The expected answer is the set of lines in the data below between the line holding "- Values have" and the line holding "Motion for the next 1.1", inclusive, written out exactly.

──────── Provided data ────────

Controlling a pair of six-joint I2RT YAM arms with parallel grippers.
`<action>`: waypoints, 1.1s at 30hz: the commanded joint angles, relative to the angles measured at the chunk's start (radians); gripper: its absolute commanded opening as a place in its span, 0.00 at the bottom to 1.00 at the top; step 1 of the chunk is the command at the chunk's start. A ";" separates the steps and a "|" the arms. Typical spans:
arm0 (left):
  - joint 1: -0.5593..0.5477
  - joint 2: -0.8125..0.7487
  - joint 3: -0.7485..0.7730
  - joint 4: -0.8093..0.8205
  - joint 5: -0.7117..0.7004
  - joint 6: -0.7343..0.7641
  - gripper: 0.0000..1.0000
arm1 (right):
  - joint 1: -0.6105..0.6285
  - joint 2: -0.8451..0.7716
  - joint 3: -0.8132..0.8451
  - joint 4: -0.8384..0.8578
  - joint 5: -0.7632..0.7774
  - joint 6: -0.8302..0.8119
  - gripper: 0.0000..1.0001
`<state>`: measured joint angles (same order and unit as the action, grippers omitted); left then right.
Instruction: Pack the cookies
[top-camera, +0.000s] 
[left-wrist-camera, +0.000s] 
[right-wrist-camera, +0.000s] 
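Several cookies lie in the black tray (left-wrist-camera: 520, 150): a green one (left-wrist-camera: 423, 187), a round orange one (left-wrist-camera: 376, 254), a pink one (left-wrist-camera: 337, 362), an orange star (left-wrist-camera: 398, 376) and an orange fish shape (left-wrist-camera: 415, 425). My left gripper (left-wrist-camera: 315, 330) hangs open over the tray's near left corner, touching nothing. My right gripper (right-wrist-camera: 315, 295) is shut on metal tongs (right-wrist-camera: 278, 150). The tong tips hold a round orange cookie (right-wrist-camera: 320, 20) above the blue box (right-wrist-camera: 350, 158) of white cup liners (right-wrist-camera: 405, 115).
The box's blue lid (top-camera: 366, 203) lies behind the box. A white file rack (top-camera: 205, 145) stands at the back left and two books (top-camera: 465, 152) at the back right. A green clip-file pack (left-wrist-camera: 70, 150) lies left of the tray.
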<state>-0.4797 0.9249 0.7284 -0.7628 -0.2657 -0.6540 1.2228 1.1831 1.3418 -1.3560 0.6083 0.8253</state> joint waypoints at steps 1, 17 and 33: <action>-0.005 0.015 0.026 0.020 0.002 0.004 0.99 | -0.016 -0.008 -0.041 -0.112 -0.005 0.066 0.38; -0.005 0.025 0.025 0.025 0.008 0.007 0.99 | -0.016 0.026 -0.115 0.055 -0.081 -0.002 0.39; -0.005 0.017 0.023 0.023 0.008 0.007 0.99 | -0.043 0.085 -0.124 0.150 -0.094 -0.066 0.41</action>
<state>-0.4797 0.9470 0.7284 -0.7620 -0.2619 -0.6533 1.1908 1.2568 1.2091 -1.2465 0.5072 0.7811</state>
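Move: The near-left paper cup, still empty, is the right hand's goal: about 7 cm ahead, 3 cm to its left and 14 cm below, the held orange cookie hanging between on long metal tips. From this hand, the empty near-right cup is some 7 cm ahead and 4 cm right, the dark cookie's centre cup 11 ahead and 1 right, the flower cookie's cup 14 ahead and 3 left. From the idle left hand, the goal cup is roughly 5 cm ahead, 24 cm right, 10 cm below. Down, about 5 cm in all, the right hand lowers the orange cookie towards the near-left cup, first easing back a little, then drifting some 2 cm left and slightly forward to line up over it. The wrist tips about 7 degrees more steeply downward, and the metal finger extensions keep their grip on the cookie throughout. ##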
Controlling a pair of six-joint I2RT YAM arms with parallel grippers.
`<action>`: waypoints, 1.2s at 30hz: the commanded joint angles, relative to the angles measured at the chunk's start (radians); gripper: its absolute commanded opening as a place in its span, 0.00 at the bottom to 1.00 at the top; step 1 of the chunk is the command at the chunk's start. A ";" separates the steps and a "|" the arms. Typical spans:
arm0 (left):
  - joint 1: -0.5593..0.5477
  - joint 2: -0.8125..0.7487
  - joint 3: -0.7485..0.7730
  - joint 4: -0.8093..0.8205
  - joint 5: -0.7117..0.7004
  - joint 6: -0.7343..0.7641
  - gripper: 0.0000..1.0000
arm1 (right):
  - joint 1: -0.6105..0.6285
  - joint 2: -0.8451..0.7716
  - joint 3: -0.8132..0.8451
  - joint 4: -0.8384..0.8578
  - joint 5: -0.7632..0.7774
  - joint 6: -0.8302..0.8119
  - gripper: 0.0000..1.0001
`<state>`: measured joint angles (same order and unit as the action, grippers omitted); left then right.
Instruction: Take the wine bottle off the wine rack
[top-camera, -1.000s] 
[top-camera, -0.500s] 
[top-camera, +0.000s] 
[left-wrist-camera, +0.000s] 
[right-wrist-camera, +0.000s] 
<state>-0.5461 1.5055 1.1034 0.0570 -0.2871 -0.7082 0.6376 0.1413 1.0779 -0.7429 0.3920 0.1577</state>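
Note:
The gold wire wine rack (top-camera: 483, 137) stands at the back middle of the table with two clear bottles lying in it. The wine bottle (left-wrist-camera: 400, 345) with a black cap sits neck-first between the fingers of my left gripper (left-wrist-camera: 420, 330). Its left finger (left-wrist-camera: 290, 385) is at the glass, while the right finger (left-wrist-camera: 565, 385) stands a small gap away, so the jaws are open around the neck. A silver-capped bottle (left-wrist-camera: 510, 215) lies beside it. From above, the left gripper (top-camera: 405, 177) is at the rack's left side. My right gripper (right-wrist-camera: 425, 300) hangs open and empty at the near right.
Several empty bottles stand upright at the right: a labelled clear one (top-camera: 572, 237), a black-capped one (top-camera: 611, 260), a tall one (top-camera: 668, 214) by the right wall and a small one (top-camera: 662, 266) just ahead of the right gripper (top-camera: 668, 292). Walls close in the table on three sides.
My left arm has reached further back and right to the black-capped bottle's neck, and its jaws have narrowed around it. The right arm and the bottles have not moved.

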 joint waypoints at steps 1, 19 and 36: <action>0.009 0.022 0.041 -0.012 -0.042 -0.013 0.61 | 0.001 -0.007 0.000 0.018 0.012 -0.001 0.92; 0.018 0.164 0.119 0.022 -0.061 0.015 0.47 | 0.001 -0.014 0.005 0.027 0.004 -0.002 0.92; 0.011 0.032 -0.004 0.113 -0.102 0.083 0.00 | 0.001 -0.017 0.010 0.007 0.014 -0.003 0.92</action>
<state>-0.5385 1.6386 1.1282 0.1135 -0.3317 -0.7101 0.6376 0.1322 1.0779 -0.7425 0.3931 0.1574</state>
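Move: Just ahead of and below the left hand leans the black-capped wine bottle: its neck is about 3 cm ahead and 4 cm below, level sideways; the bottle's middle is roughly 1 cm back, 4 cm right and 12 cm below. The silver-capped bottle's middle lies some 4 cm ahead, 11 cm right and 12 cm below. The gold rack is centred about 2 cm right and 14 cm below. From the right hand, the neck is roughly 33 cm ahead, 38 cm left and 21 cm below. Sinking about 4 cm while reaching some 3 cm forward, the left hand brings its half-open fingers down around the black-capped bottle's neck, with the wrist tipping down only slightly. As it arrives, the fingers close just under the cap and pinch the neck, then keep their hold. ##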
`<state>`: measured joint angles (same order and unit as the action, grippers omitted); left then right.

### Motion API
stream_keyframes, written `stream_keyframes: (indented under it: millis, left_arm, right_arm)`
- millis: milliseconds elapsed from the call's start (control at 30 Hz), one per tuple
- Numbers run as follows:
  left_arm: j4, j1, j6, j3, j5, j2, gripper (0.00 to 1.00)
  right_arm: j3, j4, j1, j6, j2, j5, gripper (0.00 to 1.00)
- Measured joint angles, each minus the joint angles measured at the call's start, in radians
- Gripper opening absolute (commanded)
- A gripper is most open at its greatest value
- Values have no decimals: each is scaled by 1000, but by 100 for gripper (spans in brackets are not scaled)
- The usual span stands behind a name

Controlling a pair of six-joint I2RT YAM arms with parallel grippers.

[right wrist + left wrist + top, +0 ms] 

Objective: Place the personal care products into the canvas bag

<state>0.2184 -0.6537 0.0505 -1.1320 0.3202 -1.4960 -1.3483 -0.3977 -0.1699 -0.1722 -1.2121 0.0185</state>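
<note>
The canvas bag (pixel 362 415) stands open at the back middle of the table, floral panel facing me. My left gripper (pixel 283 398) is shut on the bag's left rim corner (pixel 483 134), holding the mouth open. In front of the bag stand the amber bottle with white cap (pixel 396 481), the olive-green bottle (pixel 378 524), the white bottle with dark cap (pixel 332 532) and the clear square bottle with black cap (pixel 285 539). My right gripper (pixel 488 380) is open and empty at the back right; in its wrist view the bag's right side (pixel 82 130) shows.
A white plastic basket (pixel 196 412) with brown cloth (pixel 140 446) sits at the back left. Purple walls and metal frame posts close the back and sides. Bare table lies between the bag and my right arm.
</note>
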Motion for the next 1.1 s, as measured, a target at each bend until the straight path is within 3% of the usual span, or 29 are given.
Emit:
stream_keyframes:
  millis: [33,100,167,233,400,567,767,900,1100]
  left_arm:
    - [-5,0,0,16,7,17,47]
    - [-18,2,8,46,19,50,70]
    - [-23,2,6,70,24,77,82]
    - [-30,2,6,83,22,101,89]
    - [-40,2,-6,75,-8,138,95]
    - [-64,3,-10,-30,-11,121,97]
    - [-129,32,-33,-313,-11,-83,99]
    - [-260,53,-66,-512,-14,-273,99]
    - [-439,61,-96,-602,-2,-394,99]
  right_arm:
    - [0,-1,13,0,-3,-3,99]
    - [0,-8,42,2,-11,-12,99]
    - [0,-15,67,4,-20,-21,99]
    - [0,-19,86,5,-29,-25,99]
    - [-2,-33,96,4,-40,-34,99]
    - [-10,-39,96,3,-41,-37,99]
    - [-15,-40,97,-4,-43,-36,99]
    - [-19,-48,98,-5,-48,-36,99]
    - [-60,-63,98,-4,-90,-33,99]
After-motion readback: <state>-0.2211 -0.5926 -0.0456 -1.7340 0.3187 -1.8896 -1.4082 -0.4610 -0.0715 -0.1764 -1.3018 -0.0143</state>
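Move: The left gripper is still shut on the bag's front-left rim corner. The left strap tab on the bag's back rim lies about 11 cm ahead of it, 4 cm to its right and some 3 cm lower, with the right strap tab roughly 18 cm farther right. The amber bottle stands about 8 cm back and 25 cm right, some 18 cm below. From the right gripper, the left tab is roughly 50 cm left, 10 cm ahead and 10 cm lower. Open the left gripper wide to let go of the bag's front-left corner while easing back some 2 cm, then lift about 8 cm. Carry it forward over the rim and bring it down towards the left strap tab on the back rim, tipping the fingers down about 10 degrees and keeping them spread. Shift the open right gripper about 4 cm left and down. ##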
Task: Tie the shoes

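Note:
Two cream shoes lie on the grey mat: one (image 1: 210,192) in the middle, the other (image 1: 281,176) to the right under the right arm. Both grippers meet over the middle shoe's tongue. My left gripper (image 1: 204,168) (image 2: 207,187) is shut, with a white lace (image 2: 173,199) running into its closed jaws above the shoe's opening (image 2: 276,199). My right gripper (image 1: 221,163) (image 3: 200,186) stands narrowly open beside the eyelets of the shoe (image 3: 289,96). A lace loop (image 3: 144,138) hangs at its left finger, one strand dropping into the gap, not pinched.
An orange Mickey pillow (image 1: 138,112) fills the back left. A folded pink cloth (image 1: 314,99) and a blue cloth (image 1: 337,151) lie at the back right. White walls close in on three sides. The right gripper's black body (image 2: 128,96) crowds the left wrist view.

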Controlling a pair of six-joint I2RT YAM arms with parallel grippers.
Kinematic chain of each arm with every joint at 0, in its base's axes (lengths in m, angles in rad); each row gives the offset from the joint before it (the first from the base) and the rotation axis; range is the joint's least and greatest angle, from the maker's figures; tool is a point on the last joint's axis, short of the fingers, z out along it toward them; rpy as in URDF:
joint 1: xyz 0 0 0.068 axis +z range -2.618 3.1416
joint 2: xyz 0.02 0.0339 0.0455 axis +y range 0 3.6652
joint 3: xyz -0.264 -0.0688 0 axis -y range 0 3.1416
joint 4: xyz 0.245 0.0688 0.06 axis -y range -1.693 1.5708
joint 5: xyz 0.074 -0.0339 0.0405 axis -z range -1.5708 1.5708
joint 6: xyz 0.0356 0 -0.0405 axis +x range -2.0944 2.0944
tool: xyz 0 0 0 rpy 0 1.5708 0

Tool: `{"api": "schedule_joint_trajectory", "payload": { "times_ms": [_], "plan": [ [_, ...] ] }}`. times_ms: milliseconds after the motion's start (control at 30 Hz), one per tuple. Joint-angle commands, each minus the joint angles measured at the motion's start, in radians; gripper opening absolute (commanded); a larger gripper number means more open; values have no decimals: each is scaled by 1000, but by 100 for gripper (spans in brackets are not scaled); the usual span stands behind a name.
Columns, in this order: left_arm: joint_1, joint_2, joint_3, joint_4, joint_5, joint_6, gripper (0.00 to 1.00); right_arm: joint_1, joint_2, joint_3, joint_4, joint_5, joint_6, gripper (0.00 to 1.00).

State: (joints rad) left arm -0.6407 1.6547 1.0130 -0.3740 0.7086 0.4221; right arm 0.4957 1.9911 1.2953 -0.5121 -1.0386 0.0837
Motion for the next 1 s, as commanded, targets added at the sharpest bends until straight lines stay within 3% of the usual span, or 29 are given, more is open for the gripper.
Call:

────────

> **Solution for this task**
- Values have no decimals: each is scaled by 1000, but by 100 for gripper (spans in brackets are not scaled)
- The usual span stands behind a name

Controlling a pair of six-joint I2RT YAM arms with parallel grippers.

[right wrist + left wrist + top, +0 ms] 

Objective: Place the personal care products into the canvas bag

<state>0.2184 -0.6537 0.0505 -1.1320 0.3202 -1.4960 -1.3483 -0.3977 -0.1699 -0.1722 -1.2121 0.0185</state>
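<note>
The canvas bag (pixel 362 415) stands open at the back middle of the table, floral panel facing me. My left gripper (pixel 283 398) is shut on the bag's left rim corner (pixel 483 134), holding the mouth open. In front of the bag stand the amber bottle with white cap (pixel 396 481), the olive-green bottle (pixel 378 524), the white bottle with dark cap (pixel 332 532) and the clear square bottle with black cap (pixel 285 539). My right gripper (pixel 488 380) is open and empty at the back right; in its wrist view the bag's right side (pixel 82 130) shows.
A white plastic basket (pixel 196 412) with brown cloth (pixel 140 446) sits at the back left. Purple walls and metal frame posts close the back and sides. Bare table lies between the bag and my right arm.
</note>
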Motion for the next 1.1 s, as measured, a target at each bend until the straight path is within 3% of the usual span, or 29 are given.

The work on this exercise is finished.